▶ **Directions for this task**
Print the entire listing below word for word, excluding its pictures.

▶ **Material shown**
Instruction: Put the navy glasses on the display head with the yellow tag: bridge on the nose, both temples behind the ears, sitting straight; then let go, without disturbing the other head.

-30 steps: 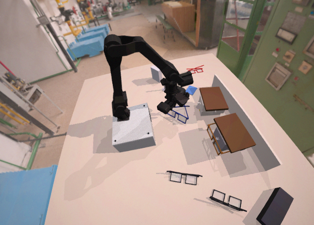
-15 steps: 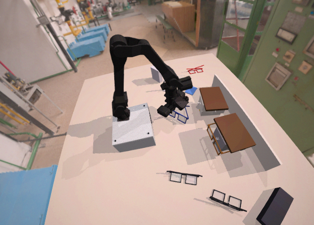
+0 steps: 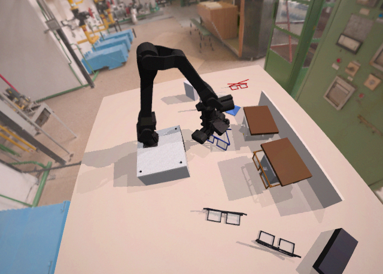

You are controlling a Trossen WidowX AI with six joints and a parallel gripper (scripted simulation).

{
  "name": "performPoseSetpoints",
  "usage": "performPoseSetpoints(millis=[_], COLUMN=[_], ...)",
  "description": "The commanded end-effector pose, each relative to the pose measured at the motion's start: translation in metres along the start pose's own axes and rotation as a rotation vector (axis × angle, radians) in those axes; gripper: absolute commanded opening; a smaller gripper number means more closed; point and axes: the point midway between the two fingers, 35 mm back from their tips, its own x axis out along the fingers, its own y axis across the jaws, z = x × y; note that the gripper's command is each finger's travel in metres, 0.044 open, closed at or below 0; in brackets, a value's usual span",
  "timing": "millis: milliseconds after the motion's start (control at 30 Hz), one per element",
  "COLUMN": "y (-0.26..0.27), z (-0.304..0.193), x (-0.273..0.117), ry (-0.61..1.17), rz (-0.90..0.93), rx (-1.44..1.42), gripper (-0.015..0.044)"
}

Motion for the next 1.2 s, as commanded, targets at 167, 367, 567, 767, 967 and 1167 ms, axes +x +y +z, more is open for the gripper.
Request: performPoseSetpoints(millis=[167,367,567,767,967,1167], y=[0.001,0.001,0.001,0.001,0.003,0.005], z=[0.0,0.0,0.0,0.0,0.001,0.002], x=[0.0,0.0,0.0,0.0,-0.015,-0.052], ry=[-0.001,-0.001,-0.001,-0.001,0.0,0.001], rz=[0.001,0.001,0.001,0.001,0.001,0.001], rx=[-0.002,-0.002,-0.002,-0.002,-0.002,-0.003], gripper=[0.0093,0.0053,0.0013,0.0,0.0,0.0])
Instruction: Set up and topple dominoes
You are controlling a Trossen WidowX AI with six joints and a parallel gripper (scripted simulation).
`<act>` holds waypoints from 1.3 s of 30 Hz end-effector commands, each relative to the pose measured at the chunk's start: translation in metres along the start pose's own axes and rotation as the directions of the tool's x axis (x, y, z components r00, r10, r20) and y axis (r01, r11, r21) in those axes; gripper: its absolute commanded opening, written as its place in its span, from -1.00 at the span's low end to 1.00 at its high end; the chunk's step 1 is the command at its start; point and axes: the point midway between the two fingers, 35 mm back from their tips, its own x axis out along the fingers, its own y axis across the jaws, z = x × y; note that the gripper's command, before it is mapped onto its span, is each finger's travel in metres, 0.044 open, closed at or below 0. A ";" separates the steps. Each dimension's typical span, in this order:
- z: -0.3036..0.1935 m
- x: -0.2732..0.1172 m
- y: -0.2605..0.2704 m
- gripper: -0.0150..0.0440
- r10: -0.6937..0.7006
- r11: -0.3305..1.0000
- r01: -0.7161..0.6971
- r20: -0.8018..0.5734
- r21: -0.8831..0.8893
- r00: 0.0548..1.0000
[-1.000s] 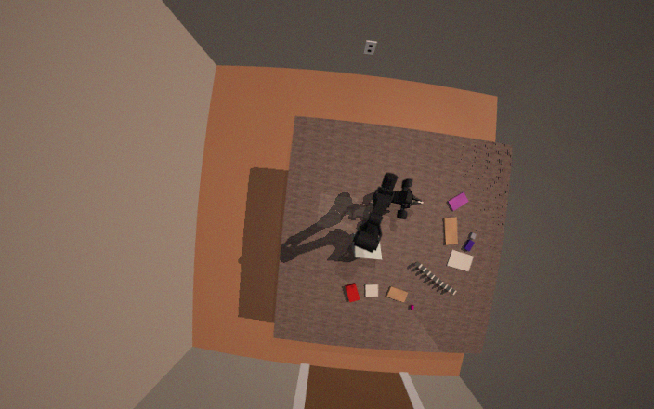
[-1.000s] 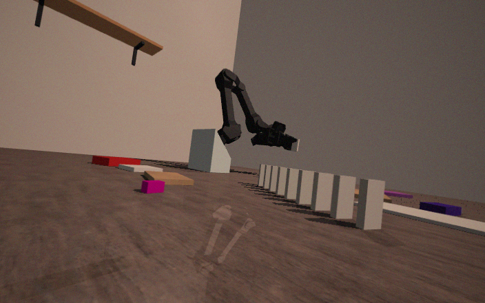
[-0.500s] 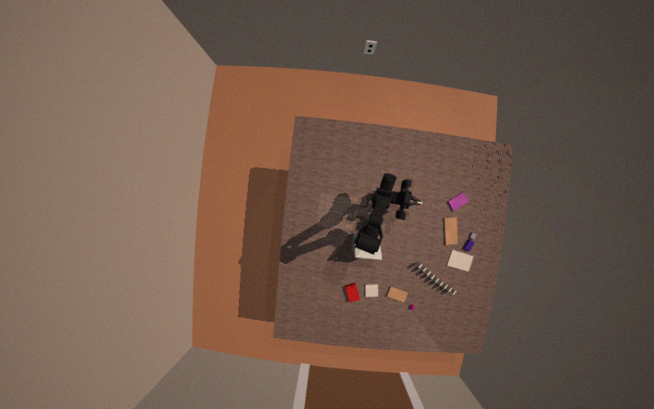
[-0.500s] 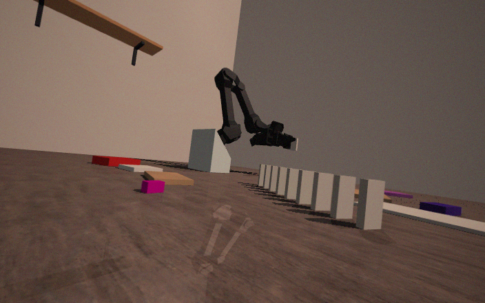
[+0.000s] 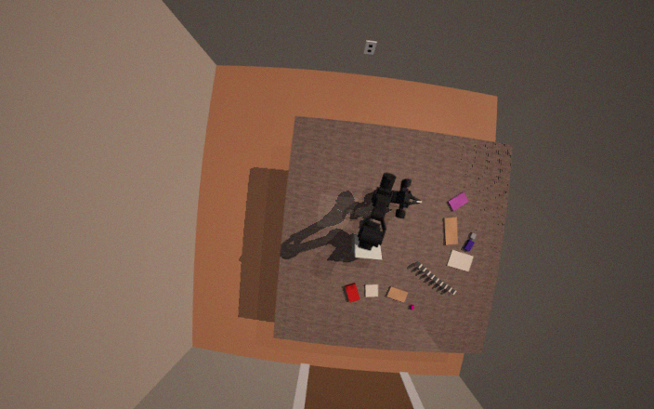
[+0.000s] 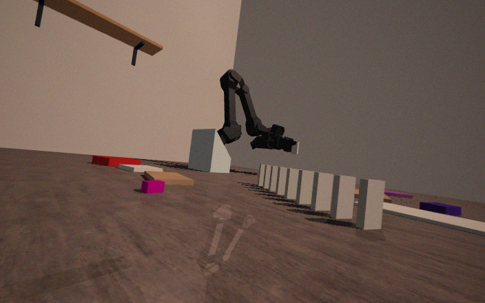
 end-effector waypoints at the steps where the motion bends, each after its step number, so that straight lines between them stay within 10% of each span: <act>1: -0.008 0.001 0.001 -0.41 -0.003 1.000 0.003 0.003 0.001 1.000; 39: -0.092 0.005 -0.005 -0.41 -0.002 1.000 0.002 -0.002 -0.008 1.000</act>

▶ **Solution to the problem**
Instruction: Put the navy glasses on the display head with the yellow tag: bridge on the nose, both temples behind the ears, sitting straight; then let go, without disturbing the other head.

-30 steps: 
-15 steps: 
+0 steps: 

You are controlling a Trossen WidowX AI with six joints and a parallel gripper (scripted simulation).

{
  "name": "performPoseSetpoints",
  "usage": "performPoseSetpoints(millis=[_], COLUMN=[_], ...)",
  "description": "The commanded end-effector pose, each relative to the pose measured at the motion's start: translation in metres along the start pose's own axes and rotation as a rotation vector (axis × angle, radians) in those axes; gripper: absolute commanded opening; a smaller gripper number means more closed; point and axes: the point midway between the two fingers, 35 mm back from their tips, its own x axis out along the fingers, its own y axis across the jaws, z = x × y; note that the gripper's command is each finger's travel in metres, 0.044 open, closed at or below 0; in brackets, a value's usual span",
  "timing": "millis: milliseconds after the motion's start (control at 30 Hz), one per element",
  "COLUMN": "y (-0.26..0.27), z (-0.304..0.193), x (-0.273..0.117), ry (-0.61..1.17), rz (-0.90..0.93), rx (-1.44..1.42), gripper (-0.015..0.044)"
}

Motion for the next 1.2 s, as commanded, targets at 167, 367, 567, 767, 967 and 1167 ms, axes +x +y +z, more is open for the gripper.
Request: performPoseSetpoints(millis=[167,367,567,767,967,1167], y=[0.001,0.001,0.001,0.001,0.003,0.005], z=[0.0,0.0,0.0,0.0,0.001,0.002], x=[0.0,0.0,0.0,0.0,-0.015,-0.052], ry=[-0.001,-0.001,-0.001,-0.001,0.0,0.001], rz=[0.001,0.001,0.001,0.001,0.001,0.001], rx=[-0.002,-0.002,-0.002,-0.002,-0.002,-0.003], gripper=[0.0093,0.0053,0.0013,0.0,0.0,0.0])
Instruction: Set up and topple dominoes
You are controlling a Trossen WidowX AI with six joints and a parallel gripper (scripted simulation).
`<act>` holds waypoints from 1.3 s of 30 Hz end-effector commands, each relative to the pose measured at the chunk's start: translation in metres along the start pose's own axes and rotation as the directions of the tool's x axis (x, y, z components r00, r10, r20) and y axis (r01, r11, r21) in those axes; gripper: its absolute commanded opening, written as its place in its span, from -1.00 at the span's low end to 1.00 at its high end; the chunk's step 1 is the command at its start; point and axes: the point midway between the two fingers, 35 mm back from their tips, its own x axis out along the fingers, its own y axis across the jaws, z = x × y; note that the gripper's command, before it is mapped onto its span, is each finger's travel in metres, 0.044 open, closed at or below 0. A ";" separates the steps. Each dimension's typical span, in this order:
- z: -0.3036..0.1935 m
- x: -0.2732..0.1172 m
- y: -0.2605..0.2704 m
- gripper: -0.0150..0.0440
- r10: -0.6937..0.7006
- r11: -0.3305..1.0000
- r01: -0.7161..0.6971
- r20: -0.8018..0.5734
- r21: -0.8831..0.8893
- r00: 0.0548..1.0000
[-1.000s] 
[-1.000s] 
[-0.500s] 
[-0.500s] 
[+0.000s] 
[+0.000s] 
 end-effector waypoints at the steps where the motion bends, each after its step number, so that straight lines between them stay within 10% of each span: <act>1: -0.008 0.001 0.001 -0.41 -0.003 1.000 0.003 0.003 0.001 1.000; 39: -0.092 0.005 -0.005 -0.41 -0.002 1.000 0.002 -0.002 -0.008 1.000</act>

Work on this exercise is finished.